> **Work required**:
The listing should be returned in its entirety, exactly as given.
** Information shown follows **
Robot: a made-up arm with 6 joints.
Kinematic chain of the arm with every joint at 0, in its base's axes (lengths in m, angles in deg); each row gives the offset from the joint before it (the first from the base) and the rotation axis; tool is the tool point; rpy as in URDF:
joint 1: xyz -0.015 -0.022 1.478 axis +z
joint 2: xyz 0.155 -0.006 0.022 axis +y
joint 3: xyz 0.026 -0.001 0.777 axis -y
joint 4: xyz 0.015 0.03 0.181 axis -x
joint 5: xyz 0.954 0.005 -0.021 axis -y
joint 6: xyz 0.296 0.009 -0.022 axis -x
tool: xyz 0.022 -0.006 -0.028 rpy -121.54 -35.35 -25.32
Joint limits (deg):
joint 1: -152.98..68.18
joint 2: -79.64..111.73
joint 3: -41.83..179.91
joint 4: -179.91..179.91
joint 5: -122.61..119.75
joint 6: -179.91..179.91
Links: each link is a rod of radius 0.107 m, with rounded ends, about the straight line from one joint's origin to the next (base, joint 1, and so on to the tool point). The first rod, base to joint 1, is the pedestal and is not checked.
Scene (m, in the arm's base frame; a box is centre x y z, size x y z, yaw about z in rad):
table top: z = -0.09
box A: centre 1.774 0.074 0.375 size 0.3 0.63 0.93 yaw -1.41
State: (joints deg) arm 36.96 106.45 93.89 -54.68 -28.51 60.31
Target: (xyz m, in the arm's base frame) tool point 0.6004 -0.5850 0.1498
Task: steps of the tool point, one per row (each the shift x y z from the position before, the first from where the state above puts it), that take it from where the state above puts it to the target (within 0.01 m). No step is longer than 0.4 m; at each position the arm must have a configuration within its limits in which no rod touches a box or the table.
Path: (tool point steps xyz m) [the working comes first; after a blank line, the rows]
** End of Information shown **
> **Response to this task**:
Robot: a made-up arm with 6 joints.
Kinematic chain of the arm with every joint at 0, in its base's axes (lengths in m, angles in deg); each row gives the offset from the joint before it (the first from the base) and the rotation axis; tool is the tool point; rpy as in URDF:
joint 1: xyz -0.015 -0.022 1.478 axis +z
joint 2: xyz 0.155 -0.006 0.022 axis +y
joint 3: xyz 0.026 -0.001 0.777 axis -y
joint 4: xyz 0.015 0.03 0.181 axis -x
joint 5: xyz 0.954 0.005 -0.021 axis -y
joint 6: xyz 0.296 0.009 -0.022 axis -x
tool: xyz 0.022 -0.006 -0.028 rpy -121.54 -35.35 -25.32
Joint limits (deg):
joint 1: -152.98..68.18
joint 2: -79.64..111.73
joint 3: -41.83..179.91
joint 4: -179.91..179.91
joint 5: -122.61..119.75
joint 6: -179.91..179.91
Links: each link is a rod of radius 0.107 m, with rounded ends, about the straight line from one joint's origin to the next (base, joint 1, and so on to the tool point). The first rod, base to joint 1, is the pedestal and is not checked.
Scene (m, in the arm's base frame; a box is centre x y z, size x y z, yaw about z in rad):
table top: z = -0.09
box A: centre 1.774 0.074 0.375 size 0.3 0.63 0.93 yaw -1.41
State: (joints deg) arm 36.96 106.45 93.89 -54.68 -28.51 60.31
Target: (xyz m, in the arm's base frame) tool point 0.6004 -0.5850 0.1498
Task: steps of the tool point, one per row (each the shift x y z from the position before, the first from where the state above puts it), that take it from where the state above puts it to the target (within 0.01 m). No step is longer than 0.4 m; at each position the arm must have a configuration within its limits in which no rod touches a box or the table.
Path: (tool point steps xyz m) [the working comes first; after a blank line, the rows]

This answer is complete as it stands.